DIRECTIONS:
Give the lines below again exactly, starting with the line that holds "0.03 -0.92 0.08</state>" and going on through the line that holds "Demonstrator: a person".

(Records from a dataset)
══════════════════════════════
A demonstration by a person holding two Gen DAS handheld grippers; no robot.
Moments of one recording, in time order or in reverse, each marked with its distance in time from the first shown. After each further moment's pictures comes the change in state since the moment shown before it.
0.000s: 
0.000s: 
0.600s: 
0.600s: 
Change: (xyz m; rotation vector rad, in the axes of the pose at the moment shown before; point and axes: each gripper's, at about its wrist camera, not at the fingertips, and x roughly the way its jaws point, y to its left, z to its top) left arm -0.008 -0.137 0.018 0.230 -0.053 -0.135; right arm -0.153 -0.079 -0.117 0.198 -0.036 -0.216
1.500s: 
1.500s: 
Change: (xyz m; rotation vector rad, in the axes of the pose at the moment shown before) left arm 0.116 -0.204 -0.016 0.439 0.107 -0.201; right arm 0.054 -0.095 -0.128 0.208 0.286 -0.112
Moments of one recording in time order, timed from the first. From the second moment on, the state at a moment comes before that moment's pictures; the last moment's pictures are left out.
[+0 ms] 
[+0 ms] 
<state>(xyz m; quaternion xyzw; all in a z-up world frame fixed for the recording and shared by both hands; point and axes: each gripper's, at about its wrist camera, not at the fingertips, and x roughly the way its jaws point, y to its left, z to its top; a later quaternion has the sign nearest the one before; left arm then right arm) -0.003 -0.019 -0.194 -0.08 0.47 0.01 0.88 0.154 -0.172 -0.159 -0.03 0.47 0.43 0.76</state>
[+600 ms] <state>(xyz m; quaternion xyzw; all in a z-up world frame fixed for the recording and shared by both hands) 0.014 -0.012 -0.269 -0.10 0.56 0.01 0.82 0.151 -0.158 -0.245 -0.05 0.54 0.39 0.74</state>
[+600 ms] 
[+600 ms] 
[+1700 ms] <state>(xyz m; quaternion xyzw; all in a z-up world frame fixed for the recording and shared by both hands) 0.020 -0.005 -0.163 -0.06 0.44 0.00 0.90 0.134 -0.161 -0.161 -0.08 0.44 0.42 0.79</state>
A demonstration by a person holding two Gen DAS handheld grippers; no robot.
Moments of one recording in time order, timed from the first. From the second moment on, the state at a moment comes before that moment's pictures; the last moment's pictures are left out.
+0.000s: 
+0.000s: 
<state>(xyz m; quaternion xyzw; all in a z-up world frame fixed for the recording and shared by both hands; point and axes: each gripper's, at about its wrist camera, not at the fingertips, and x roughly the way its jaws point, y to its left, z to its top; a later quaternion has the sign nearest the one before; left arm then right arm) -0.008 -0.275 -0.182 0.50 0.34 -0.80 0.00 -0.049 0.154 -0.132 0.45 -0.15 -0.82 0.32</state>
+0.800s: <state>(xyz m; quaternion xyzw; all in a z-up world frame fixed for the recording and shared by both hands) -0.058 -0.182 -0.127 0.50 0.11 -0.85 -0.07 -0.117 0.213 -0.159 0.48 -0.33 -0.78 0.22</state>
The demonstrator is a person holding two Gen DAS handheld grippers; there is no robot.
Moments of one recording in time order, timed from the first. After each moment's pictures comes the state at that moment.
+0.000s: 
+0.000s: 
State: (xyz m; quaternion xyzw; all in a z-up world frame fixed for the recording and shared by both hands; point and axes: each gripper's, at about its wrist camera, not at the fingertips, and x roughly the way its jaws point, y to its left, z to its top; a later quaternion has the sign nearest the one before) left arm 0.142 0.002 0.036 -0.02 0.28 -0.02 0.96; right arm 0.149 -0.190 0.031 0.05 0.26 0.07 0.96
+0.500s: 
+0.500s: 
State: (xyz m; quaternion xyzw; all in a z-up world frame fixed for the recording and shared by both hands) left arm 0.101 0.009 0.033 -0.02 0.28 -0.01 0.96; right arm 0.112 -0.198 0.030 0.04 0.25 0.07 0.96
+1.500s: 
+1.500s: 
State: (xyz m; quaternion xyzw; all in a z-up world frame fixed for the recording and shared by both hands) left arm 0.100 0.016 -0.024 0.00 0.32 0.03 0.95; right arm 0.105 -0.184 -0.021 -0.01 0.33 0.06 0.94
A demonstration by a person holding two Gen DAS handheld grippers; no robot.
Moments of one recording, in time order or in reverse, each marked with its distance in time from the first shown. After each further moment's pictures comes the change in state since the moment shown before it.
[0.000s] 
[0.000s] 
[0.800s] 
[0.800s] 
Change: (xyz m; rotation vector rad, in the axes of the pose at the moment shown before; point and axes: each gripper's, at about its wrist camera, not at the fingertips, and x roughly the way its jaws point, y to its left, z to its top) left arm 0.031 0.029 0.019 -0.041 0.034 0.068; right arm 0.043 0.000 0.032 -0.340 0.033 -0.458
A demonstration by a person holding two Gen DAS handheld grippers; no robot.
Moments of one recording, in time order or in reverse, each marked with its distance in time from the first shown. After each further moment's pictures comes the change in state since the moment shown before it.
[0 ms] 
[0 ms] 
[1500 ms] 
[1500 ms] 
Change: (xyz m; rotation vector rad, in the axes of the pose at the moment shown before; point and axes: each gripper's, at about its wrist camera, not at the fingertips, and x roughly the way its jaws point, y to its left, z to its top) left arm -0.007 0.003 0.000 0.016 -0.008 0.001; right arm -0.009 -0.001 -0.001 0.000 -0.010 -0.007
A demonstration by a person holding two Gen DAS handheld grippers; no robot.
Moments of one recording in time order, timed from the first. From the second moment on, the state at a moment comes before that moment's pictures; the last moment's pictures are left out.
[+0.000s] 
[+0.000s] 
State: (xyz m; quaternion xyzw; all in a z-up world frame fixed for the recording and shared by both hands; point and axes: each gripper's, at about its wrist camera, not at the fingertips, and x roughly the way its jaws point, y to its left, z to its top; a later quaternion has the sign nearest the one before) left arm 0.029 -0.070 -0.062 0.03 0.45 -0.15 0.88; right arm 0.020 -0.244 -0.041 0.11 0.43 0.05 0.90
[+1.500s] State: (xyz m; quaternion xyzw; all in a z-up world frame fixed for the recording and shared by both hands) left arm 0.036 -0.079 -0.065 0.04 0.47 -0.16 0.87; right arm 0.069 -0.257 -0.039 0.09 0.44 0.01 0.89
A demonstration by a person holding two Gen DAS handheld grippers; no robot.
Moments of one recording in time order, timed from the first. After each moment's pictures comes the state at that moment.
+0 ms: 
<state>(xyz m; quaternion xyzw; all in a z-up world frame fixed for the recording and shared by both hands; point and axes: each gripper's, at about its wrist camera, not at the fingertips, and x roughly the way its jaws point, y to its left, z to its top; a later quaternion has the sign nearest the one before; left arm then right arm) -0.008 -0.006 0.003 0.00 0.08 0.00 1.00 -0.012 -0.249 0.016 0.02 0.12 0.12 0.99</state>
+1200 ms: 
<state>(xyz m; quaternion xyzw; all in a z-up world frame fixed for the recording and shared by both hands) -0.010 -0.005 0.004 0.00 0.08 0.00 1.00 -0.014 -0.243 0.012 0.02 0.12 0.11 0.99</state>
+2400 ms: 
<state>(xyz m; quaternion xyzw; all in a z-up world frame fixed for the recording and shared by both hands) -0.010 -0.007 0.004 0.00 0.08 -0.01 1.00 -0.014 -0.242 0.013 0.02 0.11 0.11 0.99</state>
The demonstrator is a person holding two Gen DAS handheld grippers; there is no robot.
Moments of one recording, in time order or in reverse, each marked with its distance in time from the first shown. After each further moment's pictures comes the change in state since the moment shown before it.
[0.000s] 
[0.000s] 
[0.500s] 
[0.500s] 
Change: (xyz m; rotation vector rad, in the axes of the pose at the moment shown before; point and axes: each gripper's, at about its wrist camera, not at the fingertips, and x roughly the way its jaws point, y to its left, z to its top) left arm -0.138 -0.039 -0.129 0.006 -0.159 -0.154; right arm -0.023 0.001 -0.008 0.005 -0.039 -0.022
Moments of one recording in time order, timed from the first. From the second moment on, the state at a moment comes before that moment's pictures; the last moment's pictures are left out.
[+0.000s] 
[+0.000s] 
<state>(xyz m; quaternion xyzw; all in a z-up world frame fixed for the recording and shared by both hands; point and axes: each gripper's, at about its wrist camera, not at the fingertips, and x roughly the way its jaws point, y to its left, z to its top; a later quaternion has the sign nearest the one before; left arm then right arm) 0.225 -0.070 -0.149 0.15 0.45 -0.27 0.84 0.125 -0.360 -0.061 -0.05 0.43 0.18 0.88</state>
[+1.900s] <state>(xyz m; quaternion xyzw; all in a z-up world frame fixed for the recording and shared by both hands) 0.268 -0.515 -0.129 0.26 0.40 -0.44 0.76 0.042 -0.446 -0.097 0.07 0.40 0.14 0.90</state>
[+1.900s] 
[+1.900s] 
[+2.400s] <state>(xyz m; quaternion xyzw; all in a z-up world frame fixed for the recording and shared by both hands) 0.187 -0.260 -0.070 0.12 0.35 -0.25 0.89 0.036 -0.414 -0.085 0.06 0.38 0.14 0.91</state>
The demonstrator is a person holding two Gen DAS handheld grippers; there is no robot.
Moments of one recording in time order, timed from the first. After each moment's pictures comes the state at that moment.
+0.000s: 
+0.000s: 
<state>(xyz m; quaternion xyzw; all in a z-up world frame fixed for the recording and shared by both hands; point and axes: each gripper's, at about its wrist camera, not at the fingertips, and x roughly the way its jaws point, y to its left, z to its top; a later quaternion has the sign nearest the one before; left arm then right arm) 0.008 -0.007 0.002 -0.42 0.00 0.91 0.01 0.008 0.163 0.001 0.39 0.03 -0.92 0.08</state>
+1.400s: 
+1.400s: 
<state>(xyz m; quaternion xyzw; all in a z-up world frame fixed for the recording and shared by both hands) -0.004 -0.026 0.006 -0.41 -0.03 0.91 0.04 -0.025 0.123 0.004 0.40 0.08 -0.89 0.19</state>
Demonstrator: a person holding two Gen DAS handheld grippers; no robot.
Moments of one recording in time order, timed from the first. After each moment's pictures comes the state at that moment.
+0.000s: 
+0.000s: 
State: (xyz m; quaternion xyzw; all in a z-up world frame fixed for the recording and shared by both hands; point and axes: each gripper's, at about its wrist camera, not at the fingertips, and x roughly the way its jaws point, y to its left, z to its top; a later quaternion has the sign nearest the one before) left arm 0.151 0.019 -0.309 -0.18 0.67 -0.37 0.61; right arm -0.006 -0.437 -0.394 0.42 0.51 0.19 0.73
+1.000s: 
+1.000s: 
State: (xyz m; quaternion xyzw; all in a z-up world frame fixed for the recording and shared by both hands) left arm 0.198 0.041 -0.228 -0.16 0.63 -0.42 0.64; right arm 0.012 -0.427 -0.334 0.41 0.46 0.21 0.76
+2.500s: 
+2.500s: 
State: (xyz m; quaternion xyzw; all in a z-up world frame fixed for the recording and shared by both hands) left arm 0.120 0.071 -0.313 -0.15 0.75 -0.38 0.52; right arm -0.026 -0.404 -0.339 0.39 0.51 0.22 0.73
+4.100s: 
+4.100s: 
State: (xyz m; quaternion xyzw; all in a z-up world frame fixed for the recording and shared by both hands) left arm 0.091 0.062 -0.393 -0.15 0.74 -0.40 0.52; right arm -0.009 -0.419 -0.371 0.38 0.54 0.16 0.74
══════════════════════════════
SOLUTION BELOW:
<state>(xyz m; quaternion xyzw; all in a z-up world frame fixed for the recording and shared by both hands; point and axes: each gripper's, at about its wrist camera, not at the fingertips, and x roughly the way its jaws point, y to its left, z to its top; a later quaternion has the sign nearest the one before; left arm then right arm) 0.008 -0.007 0.002 -0.42 0.00 0.91 0.01 0.008 0.163 0.001 0.39 0.03 -0.92 0.08</state>
+1.400s: 
+1.400s: 
<state>(xyz m; quaternion xyzw; all in a z-up world frame fixed for the recording and shared by both hands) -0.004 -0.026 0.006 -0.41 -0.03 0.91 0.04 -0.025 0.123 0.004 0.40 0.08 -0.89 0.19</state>
Demonstrator: a person holding two Gen DAS handheld grippers; no robot.

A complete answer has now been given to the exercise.